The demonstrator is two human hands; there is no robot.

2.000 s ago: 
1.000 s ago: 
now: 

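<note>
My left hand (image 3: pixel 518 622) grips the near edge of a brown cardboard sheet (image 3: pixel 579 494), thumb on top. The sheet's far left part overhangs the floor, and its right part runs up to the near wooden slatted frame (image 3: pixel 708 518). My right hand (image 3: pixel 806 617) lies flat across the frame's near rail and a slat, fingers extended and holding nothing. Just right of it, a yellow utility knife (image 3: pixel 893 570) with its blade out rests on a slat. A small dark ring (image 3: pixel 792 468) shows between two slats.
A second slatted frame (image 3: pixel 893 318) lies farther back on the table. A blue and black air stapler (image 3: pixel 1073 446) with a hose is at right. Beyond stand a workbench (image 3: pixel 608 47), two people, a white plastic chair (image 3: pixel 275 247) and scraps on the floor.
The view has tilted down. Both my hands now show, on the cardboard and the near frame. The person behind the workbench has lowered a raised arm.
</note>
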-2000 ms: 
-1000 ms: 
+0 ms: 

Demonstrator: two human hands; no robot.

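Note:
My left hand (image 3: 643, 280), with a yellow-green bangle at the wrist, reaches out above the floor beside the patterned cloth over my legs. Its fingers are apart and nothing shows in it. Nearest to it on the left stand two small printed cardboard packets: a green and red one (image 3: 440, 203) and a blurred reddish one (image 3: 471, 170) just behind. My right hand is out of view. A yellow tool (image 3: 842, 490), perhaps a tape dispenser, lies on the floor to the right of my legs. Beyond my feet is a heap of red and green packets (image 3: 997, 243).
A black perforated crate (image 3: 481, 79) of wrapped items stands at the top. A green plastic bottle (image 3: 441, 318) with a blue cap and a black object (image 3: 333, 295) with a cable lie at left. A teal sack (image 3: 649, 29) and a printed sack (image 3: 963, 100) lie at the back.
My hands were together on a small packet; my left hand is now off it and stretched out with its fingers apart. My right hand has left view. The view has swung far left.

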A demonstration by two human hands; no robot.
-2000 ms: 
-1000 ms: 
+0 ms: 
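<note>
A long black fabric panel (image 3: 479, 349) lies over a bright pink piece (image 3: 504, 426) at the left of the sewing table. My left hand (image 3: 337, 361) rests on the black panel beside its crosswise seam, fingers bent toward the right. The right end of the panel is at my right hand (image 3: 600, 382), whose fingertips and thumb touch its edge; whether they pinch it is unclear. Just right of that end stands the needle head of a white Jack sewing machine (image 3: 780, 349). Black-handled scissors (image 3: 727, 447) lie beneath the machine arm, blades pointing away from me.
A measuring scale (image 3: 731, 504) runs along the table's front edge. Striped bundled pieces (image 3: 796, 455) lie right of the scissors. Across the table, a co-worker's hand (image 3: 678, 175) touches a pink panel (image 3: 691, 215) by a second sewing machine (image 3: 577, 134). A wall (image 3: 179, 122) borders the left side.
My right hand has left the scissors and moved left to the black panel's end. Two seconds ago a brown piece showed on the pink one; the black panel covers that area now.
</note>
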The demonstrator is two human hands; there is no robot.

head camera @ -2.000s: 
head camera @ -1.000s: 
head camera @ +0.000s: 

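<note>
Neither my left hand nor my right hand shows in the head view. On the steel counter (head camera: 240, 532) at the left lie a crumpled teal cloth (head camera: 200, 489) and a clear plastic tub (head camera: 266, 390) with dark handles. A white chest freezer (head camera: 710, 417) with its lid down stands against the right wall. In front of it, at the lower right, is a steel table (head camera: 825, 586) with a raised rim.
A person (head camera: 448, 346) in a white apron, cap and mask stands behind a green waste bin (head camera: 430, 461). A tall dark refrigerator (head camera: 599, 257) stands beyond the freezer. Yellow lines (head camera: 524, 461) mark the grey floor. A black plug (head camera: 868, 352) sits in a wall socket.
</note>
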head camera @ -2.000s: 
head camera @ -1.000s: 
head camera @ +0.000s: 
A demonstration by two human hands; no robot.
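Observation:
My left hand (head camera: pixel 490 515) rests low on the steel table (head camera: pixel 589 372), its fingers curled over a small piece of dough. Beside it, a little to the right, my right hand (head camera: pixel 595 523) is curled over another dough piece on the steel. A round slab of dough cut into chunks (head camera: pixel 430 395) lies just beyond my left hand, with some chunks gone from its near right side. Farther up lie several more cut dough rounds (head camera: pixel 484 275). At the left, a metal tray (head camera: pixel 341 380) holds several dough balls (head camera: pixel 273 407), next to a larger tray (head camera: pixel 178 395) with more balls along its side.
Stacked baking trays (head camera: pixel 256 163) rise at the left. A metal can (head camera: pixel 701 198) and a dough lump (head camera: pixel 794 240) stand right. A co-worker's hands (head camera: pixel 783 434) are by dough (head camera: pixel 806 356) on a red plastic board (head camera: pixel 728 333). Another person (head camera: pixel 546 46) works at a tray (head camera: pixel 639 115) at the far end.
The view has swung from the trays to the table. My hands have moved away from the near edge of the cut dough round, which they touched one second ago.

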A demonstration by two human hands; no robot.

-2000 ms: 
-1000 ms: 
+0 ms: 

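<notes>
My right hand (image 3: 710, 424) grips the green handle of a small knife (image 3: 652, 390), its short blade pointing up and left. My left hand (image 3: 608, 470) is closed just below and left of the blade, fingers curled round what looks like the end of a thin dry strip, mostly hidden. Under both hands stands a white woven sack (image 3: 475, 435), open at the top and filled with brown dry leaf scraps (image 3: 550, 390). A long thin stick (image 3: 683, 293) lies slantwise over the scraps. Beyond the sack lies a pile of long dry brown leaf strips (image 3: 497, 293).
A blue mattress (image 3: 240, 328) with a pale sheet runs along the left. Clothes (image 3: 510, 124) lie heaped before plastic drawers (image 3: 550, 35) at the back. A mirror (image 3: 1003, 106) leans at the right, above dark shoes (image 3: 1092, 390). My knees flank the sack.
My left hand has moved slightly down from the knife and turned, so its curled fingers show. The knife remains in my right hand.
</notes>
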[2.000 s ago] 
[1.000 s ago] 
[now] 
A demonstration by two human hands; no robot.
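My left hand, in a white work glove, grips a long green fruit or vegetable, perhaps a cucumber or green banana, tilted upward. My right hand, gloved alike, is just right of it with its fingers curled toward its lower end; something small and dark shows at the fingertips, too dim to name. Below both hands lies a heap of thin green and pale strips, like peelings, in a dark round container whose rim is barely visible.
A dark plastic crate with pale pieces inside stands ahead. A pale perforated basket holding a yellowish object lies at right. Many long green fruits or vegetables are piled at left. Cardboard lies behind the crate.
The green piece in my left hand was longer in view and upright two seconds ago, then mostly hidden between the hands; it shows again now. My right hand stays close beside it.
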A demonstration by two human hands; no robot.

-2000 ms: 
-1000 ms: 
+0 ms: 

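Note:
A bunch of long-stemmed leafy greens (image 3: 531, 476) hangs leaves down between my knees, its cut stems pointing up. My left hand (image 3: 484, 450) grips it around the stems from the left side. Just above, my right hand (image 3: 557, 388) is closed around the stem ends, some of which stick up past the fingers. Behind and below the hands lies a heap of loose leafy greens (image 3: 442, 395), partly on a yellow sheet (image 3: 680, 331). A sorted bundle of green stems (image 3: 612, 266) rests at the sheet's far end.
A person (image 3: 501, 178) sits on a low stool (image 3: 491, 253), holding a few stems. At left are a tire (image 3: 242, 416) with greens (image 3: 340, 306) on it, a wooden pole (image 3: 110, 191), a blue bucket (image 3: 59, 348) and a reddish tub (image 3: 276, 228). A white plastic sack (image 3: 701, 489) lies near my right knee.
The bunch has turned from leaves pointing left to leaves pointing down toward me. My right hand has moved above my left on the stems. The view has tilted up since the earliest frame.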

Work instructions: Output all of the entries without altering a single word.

Result:
The demonstrator is two human hands; there is no robot.

2.000 s ago: 
1.000 s ago: 
now: 

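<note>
My left hand (image 3: pixel 518 622) grips the near edge of a brown cardboard sheet (image 3: pixel 579 494), thumb on top. The sheet's far left part overhangs the floor, and its right part runs up to the near wooden slatted frame (image 3: pixel 708 518). My right hand (image 3: pixel 806 617) lies flat across the frame's near rail and a slat, fingers extended and holding nothing. Just right of it, a yellow utility knife (image 3: pixel 893 570) with its blade out rests on a slat. A small dark ring (image 3: pixel 792 468) shows between two slats.
A second slatted frame (image 3: pixel 893 318) lies farther back on the table. A blue and black air stapler (image 3: pixel 1073 446) with a hose is at right. Beyond stand a workbench (image 3: pixel 608 47), two people, a white plastic chair (image 3: pixel 275 247) and scraps on the floor.
The view has tilted down. Both my hands now show, on the cardboard and the near frame. The person behind the workbench has lowered a raised arm.
</note>
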-2000 ms: 
-1000 ms: 
+0 ms: 

Demonstrator: two human hands; no robot.

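Note:
My left hand (image 3: 643, 280), with a yellow-green bangle at the wrist, reaches out above the floor beside the patterned cloth over my legs. Its fingers are apart and nothing shows in it. Nearest to it on the left stand two small printed cardboard packets: a green and red one (image 3: 440, 203) and a blurred reddish one (image 3: 471, 170) just behind. My right hand is out of view. A yellow tool (image 3: 842, 490), perhaps a tape dispenser, lies on the floor to the right of my legs. Beyond my feet is a heap of red and green packets (image 3: 997, 243).
A black perforated crate (image 3: 481, 79) of wrapped items stands at the top. A green plastic bottle (image 3: 441, 318) with a blue cap and a black object (image 3: 333, 295) with a cable lie at left. A teal sack (image 3: 649, 29) and a printed sack (image 3: 963, 100) lie at the back.
My hands were together on a small packet; my left hand is now off it and stretched out with its fingers apart. My right hand has left view. The view has swung far left.
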
A demonstration by two human hands; no robot.
-2000 ms: 
-1000 ms: 
+0 ms: 
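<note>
A long black fabric panel (image 3: 479, 349) lies over a bright pink piece (image 3: 504, 426) at the left of the sewing table. My left hand (image 3: 337, 361) rests on the black panel beside its crosswise seam, fingers bent toward the right. The right end of the panel is at my right hand (image 3: 600, 382), whose fingertips and thumb touch its edge; whether they pinch it is unclear. Just right of that end stands the needle head of a white Jack sewing machine (image 3: 780, 349). Black-handled scissors (image 3: 727, 447) lie beneath the machine arm, blades pointing away from me.
A measuring scale (image 3: 731, 504) runs along the table's front edge. Striped bundled pieces (image 3: 796, 455) lie right of the scissors. Across the table, a co-worker's hand (image 3: 678, 175) touches a pink panel (image 3: 691, 215) by a second sewing machine (image 3: 577, 134). A wall (image 3: 179, 122) borders the left side.
My right hand has left the scissors and moved left to the black panel's end. Two seconds ago a brown piece showed on the pink one; the black panel covers that area now.
</note>
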The demonstrator is two human hands; there is no robot.

head camera @ -2.000s: 
head camera @ -1.000s: 
head camera @ +0.000s: 

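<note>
Neither my left hand nor my right hand shows in the head view. On the steel counter (head camera: 240, 532) at the left lie a crumpled teal cloth (head camera: 200, 489) and a clear plastic tub (head camera: 266, 390) with dark handles. A white chest freezer (head camera: 710, 417) with its lid down stands against the right wall. In front of it, at the lower right, is a steel table (head camera: 825, 586) with a raised rim.
A person (head camera: 448, 346) in a white apron, cap and mask stands behind a green waste bin (head camera: 430, 461). A tall dark refrigerator (head camera: 599, 257) stands beyond the freezer. Yellow lines (head camera: 524, 461) mark the grey floor. A black plug (head camera: 868, 352) sits in a wall socket.
</note>
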head camera @ -2.000s: 
head camera @ -1.000s: 
head camera @ +0.000s: 
A demonstration by two human hands; no robot.
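Observation:
My left hand (head camera: pixel 490 515) rests low on the steel table (head camera: pixel 589 372), its fingers curled over a small piece of dough. Beside it, a little to the right, my right hand (head camera: pixel 595 523) is curled over another dough piece on the steel. A round slab of dough cut into chunks (head camera: pixel 430 395) lies just beyond my left hand, with some chunks gone from its near right side. Farther up lie several more cut dough rounds (head camera: pixel 484 275). At the left, a metal tray (head camera: pixel 341 380) holds several dough balls (head camera: pixel 273 407), next to a larger tray (head camera: pixel 178 395) with more balls along its side.
Stacked baking trays (head camera: pixel 256 163) rise at the left. A metal can (head camera: pixel 701 198) and a dough lump (head camera: pixel 794 240) stand right. A co-worker's hands (head camera: pixel 783 434) are by dough (head camera: pixel 806 356) on a red plastic board (head camera: pixel 728 333). Another person (head camera: pixel 546 46) works at a tray (head camera: pixel 639 115) at the far end.
The view has swung from the trays to the table. My hands have moved away from the near edge of the cut dough round, which they touched one second ago.
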
A demonstration by two human hands; no robot.

-2000 ms: 
-1000 ms: 
+0 ms: 

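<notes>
My right hand (image 3: 710, 424) grips the green handle of a small knife (image 3: 652, 390), its short blade pointing up and left. My left hand (image 3: 608, 470) is closed just below and left of the blade, fingers curled round what looks like the end of a thin dry strip, mostly hidden. Under both hands stands a white woven sack (image 3: 475, 435), open at the top and filled with brown dry leaf scraps (image 3: 550, 390). A long thin stick (image 3: 683, 293) lies slantwise over the scraps. Beyond the sack lies a pile of long dry brown leaf strips (image 3: 497, 293).
A blue mattress (image 3: 240, 328) with a pale sheet runs along the left. Clothes (image 3: 510, 124) lie heaped before plastic drawers (image 3: 550, 35) at the back. A mirror (image 3: 1003, 106) leans at the right, above dark shoes (image 3: 1092, 390). My knees flank the sack.
My left hand has moved slightly down from the knife and turned, so its curled fingers show. The knife remains in my right hand.
</notes>
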[2.000 s ago] 
[1.000 s ago] 
[now] 
A demonstration by two human hands; no robot.
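My left hand, in a white work glove, grips a long green fruit or vegetable, perhaps a cucumber or green banana, tilted upward. My right hand, gloved alike, is just right of it with its fingers curled toward its lower end; something small and dark shows at the fingertips, too dim to name. Below both hands lies a heap of thin green and pale strips, like peelings, in a dark round container whose rim is barely visible.
A dark plastic crate with pale pieces inside stands ahead. A pale perforated basket holding a yellowish object lies at right. Many long green fruits or vegetables are piled at left. Cardboard lies behind the crate.
The green piece in my left hand was longer in view and upright two seconds ago, then mostly hidden between the hands; it shows again now. My right hand stays close beside it.
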A demonstration by two human hands; no robot.

-2000 ms: 
-1000 ms: 
+0 ms: 

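Note:
A bunch of long-stemmed leafy greens (image 3: 531, 476) hangs leaves down between my knees, its cut stems pointing up. My left hand (image 3: 484, 450) grips it around the stems from the left side. Just above, my right hand (image 3: 557, 388) is closed around the stem ends, some of which stick up past the fingers. Behind and below the hands lies a heap of loose leafy greens (image 3: 442, 395), partly on a yellow sheet (image 3: 680, 331). A sorted bundle of green stems (image 3: 612, 266) rests at the sheet's far end.
A person (image 3: 501, 178) sits on a low stool (image 3: 491, 253), holding a few stems. At left are a tire (image 3: 242, 416) with greens (image 3: 340, 306) on it, a wooden pole (image 3: 110, 191), a blue bucket (image 3: 59, 348) and a reddish tub (image 3: 276, 228). A white plastic sack (image 3: 701, 489) lies near my right knee.
The bunch has turned from leaves pointing left to leaves pointing down toward me. My right hand has moved above my left on the stems. The view has tilted up since the earliest frame.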

What was asked now has a complete answer.